• [Work request] Retype, without any change, the first line of the records and every line after it through the one containing "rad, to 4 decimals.".

• [Stored items from a collection]

+===+

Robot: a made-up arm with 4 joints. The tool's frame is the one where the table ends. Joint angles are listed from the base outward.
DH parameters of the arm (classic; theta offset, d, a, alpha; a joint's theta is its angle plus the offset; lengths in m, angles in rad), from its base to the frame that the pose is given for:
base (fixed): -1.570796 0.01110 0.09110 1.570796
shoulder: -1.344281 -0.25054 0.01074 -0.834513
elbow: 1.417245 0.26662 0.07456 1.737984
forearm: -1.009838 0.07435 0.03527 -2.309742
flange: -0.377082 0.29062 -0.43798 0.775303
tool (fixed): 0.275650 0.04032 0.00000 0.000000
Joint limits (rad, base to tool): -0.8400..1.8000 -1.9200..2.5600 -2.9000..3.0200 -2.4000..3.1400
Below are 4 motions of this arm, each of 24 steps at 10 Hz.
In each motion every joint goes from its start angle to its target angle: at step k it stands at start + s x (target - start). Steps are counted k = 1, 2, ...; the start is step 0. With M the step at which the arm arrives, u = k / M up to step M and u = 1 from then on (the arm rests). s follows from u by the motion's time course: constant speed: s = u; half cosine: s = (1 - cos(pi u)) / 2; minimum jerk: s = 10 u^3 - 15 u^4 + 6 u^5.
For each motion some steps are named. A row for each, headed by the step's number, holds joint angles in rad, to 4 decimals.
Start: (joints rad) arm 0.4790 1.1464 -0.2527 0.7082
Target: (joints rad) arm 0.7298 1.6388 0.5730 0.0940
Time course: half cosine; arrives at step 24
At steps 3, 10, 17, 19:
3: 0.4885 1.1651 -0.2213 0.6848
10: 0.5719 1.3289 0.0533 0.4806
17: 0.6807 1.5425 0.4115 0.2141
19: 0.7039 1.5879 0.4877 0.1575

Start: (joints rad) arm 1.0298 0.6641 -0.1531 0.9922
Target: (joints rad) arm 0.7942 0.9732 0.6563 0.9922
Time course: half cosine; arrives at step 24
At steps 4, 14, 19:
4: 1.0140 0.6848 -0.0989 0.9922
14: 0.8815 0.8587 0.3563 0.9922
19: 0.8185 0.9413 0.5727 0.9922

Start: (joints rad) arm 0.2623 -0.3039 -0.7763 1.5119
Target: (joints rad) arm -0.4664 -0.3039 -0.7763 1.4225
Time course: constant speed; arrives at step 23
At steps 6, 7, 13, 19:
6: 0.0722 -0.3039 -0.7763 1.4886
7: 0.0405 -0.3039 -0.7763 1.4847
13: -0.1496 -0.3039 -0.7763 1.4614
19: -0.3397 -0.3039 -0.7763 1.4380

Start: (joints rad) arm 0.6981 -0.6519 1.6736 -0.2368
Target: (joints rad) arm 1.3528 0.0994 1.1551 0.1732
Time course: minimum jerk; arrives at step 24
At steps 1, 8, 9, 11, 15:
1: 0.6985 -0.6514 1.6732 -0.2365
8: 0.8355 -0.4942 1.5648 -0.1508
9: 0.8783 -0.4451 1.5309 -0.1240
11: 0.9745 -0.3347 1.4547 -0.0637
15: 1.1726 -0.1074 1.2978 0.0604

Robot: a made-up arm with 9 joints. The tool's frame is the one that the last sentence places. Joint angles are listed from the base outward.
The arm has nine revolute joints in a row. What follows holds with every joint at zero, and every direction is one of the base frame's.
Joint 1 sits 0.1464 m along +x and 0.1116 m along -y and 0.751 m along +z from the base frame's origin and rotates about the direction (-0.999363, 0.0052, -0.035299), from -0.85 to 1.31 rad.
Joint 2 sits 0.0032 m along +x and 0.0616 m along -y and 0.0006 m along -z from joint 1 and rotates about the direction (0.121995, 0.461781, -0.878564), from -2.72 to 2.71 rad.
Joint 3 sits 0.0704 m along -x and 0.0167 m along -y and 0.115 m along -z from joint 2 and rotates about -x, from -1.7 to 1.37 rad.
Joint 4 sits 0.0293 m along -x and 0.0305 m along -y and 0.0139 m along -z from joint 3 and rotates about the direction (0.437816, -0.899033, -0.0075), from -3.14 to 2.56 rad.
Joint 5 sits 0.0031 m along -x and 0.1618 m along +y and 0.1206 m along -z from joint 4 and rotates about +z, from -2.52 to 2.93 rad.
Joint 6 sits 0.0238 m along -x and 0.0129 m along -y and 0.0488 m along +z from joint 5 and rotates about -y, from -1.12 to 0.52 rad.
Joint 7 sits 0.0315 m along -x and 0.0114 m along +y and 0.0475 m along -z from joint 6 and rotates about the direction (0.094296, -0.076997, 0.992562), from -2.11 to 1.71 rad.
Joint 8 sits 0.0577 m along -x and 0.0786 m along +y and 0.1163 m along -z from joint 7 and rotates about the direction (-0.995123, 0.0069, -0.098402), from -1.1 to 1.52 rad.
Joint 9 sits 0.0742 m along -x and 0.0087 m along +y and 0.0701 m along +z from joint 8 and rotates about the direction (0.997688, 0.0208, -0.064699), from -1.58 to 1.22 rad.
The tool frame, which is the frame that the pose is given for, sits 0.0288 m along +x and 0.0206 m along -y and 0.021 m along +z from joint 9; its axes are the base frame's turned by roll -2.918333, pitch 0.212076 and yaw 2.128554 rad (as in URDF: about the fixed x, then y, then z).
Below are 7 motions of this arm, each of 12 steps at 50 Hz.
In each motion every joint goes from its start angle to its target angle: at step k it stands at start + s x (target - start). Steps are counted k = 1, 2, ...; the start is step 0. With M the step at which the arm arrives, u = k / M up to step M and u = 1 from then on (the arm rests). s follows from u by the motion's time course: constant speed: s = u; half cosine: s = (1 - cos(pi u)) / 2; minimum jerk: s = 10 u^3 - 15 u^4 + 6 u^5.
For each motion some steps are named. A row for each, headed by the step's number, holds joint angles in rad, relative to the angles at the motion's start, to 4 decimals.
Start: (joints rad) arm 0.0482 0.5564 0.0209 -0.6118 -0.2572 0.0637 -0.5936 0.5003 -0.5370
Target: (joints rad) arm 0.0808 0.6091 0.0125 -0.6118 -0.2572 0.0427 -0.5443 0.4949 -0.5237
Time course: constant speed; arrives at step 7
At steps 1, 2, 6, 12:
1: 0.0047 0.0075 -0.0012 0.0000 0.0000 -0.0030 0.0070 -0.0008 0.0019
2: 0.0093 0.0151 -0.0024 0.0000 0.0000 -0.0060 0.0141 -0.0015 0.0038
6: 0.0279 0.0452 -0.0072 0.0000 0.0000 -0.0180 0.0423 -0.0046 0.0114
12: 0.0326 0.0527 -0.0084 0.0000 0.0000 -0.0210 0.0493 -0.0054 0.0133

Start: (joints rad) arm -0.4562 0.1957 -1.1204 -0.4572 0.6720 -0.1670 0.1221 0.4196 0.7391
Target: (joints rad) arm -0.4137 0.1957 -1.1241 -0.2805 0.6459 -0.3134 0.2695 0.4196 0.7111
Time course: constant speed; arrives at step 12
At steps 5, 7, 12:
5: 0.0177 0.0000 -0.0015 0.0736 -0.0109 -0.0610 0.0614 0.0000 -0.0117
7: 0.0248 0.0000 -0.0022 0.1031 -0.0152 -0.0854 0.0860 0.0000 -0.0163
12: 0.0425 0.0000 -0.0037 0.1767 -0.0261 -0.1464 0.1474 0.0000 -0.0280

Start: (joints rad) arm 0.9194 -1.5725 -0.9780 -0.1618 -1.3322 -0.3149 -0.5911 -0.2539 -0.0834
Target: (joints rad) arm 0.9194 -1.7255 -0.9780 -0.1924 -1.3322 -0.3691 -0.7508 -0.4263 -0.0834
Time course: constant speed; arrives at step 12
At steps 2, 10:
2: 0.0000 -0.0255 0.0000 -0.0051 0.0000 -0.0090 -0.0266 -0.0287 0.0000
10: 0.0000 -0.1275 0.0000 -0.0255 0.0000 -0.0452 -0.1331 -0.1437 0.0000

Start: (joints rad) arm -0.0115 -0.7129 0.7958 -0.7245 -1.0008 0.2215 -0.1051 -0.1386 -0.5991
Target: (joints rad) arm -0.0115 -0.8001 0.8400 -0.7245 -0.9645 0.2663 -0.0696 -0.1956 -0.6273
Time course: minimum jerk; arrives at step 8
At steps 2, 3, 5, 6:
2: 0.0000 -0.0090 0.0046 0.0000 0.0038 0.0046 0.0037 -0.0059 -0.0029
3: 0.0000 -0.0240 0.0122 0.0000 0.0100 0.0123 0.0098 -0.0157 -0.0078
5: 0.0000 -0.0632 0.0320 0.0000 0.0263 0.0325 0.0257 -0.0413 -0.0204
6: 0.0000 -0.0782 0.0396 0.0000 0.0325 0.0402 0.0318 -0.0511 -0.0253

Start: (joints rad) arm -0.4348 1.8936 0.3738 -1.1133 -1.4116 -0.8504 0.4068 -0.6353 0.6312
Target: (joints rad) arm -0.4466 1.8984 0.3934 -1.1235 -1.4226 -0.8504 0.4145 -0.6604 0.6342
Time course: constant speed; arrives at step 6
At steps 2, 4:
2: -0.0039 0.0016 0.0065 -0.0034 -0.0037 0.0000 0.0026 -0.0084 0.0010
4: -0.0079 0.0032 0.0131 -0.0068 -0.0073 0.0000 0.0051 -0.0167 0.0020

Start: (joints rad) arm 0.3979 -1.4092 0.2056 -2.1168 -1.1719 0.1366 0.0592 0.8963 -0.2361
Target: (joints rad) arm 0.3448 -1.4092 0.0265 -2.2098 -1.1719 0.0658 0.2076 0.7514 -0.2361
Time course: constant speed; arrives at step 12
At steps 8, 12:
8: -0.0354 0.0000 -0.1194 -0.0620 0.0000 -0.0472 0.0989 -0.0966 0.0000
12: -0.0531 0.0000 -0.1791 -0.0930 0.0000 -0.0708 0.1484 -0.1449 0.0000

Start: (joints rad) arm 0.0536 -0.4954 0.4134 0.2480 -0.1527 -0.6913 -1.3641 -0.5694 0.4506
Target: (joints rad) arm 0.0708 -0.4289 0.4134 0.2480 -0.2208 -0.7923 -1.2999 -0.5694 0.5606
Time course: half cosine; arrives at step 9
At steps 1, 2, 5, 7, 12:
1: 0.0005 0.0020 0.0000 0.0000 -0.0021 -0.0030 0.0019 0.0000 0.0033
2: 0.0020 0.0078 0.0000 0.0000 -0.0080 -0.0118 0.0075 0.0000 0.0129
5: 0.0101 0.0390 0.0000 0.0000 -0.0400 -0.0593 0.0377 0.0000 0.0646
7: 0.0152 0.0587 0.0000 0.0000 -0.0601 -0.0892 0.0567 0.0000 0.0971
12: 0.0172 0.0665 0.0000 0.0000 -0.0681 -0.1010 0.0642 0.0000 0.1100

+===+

• [Final answer]
Robot: a made-up arm with 4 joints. The tool's frame is the one where the table ends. Joint angles are listed from the base outward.
DH parameters of the arm (classic; theta offset, d, a, alpha; a joint's theta is its angle plus the offset; lengths in m, angles in rad), from its base to the frame that the pose is given for:
base (fixed): -1.570796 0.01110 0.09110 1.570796
shoulder: -1.344281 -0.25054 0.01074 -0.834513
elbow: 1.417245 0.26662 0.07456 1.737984
forearm: -1.009838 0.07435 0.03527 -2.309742
flange: -0.377082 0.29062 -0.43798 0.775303
tool (fixed): 0.275650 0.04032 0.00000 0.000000
Joint limits (rad, base to tool): -0.8400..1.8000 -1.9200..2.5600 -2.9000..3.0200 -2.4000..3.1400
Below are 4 motions of this arm, each of 24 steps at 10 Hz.
In each motion every joint goes from its start angle to its target angle: at step k it stands at start + s x (target - start). Steps are counted k = 1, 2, ...; the start is step 0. With M the step at which the arm arrives, u = k / M up to step M and u = 1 from then on (the arm rests). s follows from u by the motion's time course: constant speed: s = u; half cosine: s = (1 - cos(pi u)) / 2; minimum jerk: s = 10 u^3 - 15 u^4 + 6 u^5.
For each motion some steps are named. A row for each, headed by the step's number, holds joint angles in rad, to 4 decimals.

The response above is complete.